Finalement, peu importe la diversité végétale d’une pelouse, plus d’une soixantaine d’espèces d’arthropodes (millipèdes, araignées, insectes) s’y retrouvent, desquels plus de 90% sont bénéfiques (prédateurs, décomposeurs).

La pelouse est un aménagement paysager peu dispendieux qui permet un premier geste vert environnemental. Et c’est beaucoup moins dur sur les petits genoux fragiles et délicats. Mais ce qu’on ne dit pas, c’est qu’il faudrait 10 à 15 centimètres de terre arable avant chaque pose. Une façon simple et efficace de réduire de beaucoup l’utilisation de pesticides ou d’engrais.

Un bouc émissaire
«On culpabilise le pauvre citoyen. L’État se décharge de ses responsabilités. On s’apprête à exiger 30 mètres de bande riveraine pour cautionner tout le développement à l’aveugle qui se fait alentour sans aucune étude d’impact, dénonce le consultant. Il fallait dire de planter au travers du gazon. Mais les villes ont improvisé. Et la première chose qu’elles auraient à faire, c’est de revégétaliser les fossés. Bien des gens contournent les règlements d’interdiction de pesticides et s’approvisionnent sur Internet. Ils utilisent des produits beaucoup plus polluants et souvent interdits et traitent leurs espaces verts sans toujours vérifier les quantités à appliquer.»

Quant aux engrais organiques, ils seraient plus nuisibles que ceux dits «chimiques» parce qu’ils se libèrent plus rapidement dans l’environnement. Un réaménagement de bord de lac avec de tels engrais et à la première pluie, tout se dirige vers le plan d’eau qu’on veut protéger.

Ceux qui se conforment sont souvent découragés. Les villes recevraient fréquemment des plaintes au sujet de terrains dévastés par des indésirables. Un citoyen a même menacé de faire payer sa municipalité pour son aménagement sans pesticides.

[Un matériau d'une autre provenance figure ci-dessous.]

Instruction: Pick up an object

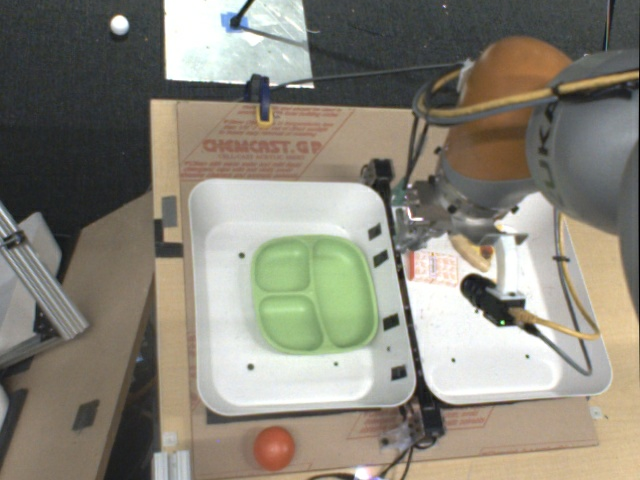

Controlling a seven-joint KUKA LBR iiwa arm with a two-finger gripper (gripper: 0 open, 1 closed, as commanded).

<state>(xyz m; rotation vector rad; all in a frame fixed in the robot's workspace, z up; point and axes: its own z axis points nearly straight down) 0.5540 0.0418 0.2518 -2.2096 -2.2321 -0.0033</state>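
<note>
The grey arm [590, 138], with its rounded orange band [505, 78], is reaching down into the right bin [520, 373]. Its gripper [445, 230] is hanging just right of the left bin [225, 368], above a flat red-and-white packet [432, 266]; how its fingers are standing I cannot tell. A tan, wedge-shaped piece [473, 252] is lying just beside that packet. Inside the left bin, a smooth green plastic tray [315, 293] with three rounded compartments is resting flat. A glossy orange ball [273, 447] is sitting on the cardboard-covered worktop [270, 143], just in front of the left bin.
</note>
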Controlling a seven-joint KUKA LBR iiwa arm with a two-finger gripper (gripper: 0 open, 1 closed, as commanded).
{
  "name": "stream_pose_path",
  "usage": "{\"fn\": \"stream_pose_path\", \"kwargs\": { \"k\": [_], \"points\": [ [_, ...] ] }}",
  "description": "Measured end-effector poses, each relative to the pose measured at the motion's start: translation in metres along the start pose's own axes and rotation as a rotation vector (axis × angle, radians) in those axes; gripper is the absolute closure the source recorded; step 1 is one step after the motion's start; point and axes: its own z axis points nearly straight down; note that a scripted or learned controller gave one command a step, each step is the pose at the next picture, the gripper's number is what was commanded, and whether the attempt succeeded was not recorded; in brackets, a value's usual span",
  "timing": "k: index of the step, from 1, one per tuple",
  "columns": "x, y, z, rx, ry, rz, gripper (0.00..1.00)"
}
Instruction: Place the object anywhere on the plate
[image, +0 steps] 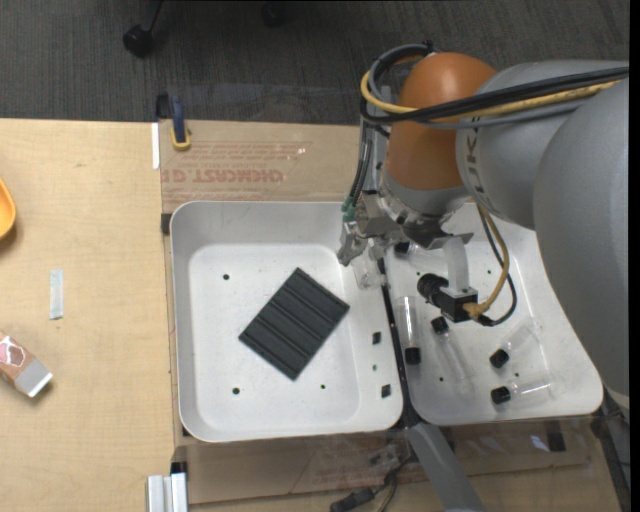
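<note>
Presently the arm's gripper (371, 254) hangs over the upper stretch of the seam where the left bin (181, 300) and the right bin (565, 372) meet. The wrist and its cables cover it from above. How wide it stands cannot be told, and nothing can be confirmed as held in it.

The dark ribbed plate (295, 323) lies flat and turned at an angle in the middle of the left bin. Nothing rests on it.

The object to be placed cannot be singled out with certainty. The candidates all lie in the right bin:
- a clear tube (408, 320), just beside the seam and below the gripper;
- several small black blocks (500, 357), scattered across the bin floor;
- some clear plastic pieces (530, 385), near the lower right corner.

Judgement: the task stands at the pick or early carry stage, and the placing is not yet done.

If the gripper carries nothing, the next move calls for a descent onto one item in the right bin and a firm closure on it. If it does carry something, the move is a short traverse left and down the view until it is above the ribbed surface, then a low release.
</note>
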Motion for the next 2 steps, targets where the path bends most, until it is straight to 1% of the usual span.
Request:
{"fn": "stream_pose_path", "kwargs": {
  "k": [1,2],
  "points": [
    [-0.035,-0.012,-0.001,-0.003,0.0,-0.523,1.0],
    [0.017,0.058,-0.033,-0.005,-0.001,-0.346,1.0]
  ]
}}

Après trois tentatives infructueuses, l’homme laissait filtrer sa frustration. Une infestation de vers blancs a d’ailleurs été constatée depuis 2007 à Saint-Jérôme et le phénomène tend à se diriger plus au nord. Et que dire de l’herbe à poux, qui se répand comme une traînée de poudre si laissée à elle-même?

Des solutions
«Rétablissons la crédibilité du gazon, lance Bernard Morin. Attaquons-nous aux vrais problème : les constructions à flanc de montagne, les barrages de castors, la lumière diffuse (la présence accrue de la lumière autour des plans d’eau aurait un effet sur le zooplancton) et les fosses septiques non conformes.

Le reste, c’est de la pure improvisation. On veut laisser la nature faire, mais ça fait longtemps qu’elle n’est plus dans notre cour.»